The latest outing by our Austin Symphony Orchestra featured the violinist Elisabeth Kufferath. It was an inspired choice to celebrate the music of Albert Dietrich (1829-1908), a little-known German composer whose main claim to fame was his relationship with Robert Schumann and Johannes Brahms.
Compositions by all three were included in the concert, an all-German celebration dubbed by the Symphony as an Oktoberfest of Sound. Despite his rather obscure celebrity, Dietrich’s Violin Concerto in D Minor (Opus 30, first performed in 1874) was the star of the show.
Any violinist would find this a challenging piece but Kufferath is actually the world expert on it for two reasons. First, her great-grandfather was the cellist in Dietrich’s orchestra. Second, she has made the only commercial recording of this violin concerto (you can hear it on YouTube). Kufferath is professor of violin at the Hochschule for Music, Theatre and Media, in Hannover, Germany.
In three movements, it begins with a deeply expressive passage, which signals to the audience at once this is no ordinary violin concerto. It is redolent of the tenderest pathos – projecting a Romantic strain directly from the thoughts evoked when one reads Novalis: “The new world is born of pain, and in tears the ashes are dissolved into a drink of eternal life.” A solo violin passage here allows Kufferath to establish her own transcendent path forward to conclude the allegro. This work by Dietrich is one of the finest compositions ever written as a vehicle to develop the ideals of Romanticism that are latent in a violin.

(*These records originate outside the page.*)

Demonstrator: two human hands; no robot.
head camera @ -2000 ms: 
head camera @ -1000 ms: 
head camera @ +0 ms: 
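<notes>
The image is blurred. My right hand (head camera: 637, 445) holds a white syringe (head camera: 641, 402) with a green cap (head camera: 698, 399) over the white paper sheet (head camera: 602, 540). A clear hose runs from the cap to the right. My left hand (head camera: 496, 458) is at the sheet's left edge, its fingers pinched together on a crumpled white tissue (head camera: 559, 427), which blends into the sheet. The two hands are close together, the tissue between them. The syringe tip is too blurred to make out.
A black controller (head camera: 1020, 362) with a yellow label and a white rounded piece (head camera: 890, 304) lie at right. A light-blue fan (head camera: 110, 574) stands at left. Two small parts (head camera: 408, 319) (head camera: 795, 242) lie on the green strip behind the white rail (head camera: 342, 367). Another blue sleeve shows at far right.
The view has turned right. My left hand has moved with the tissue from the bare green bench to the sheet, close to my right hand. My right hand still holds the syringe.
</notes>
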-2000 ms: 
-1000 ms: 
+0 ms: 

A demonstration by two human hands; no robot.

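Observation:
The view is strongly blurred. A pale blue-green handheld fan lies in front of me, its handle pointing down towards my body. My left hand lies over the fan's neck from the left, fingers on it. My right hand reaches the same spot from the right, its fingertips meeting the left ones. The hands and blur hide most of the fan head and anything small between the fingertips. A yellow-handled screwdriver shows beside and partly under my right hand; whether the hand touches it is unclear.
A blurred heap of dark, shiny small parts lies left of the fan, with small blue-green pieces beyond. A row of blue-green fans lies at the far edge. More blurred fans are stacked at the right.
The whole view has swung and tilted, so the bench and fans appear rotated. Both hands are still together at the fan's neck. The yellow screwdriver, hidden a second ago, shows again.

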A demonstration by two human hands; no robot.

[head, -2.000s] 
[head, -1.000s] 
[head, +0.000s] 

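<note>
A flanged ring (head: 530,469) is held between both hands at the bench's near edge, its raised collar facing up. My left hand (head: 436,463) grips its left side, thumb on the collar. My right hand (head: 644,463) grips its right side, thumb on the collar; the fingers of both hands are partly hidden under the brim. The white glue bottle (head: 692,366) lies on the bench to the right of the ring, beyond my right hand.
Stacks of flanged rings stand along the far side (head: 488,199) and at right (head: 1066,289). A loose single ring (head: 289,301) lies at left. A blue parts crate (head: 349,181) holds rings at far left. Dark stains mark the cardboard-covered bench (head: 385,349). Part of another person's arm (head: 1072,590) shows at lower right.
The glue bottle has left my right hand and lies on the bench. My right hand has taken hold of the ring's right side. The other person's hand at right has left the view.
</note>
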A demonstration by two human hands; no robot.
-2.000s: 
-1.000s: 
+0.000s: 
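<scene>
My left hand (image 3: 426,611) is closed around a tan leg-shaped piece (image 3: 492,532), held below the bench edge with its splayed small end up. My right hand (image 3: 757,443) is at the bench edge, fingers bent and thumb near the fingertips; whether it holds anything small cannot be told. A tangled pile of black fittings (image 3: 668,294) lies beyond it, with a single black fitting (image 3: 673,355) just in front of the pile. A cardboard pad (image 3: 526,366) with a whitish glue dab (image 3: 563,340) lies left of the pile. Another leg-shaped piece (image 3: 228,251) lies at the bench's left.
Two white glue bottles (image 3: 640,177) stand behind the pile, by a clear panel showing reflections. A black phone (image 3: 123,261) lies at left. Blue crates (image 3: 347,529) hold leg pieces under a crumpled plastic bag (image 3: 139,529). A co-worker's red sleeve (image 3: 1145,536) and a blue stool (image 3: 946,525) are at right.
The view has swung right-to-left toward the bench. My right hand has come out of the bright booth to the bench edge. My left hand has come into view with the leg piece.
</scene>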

In the second movement, the pathos of the first is (unexpectedly) ratcheted up a notch to a heart-breaking solemnity. The achingly beautiful melody is developed almost entirely by the violin, with the orchestra offering little more than a background for it. It closes with an ineffable quality rarely achieved by any composer. The third movement is in a much lighter vein than the first two. It achieves a delicacy in the melody that moves it along at a jaunty pace to a final ending.
The concert opened with the Overture to Schumann’s only attempt to create a German Romantic opera. It was named Genoveva (Op. 81), and dates from 1848. The premiere was a bit of a flop, closing after just 3 performances. While the opera is not so great, the Overture is am eminently earnest piece, punctuated by heraldic sounds from the brass section. The melody becomes ever more urgent as it ends on a rousing, triumphant note. Really very fine.
The concert concluded with Symphony No. 1 (Op. 68) by Brahms. The first movement exudes a strident attitude from the outset, clearly presaging this is no mean musical outing. Brahms is making a statement here that the traditional classical symphonic form (outdated when this symphony was premiered in 1876) is not only very much alive, but ready to be revered above all Romantic-style newcomers. The second movement is a light reprieve from the 1st, and could be used as a soundtrack to a film of the sunset over a sylvan landscape. Alas, the final two movements are somewhat meandering and slightly boring, but the Austin Symphony Orchestra, under the baton of Peter Bay, did their usual superb job with even less-than-stellar material.
Next up is Mendelssohn’s Violin Concerto in E minor, at the Long Centre, on Nov. 18 and 19.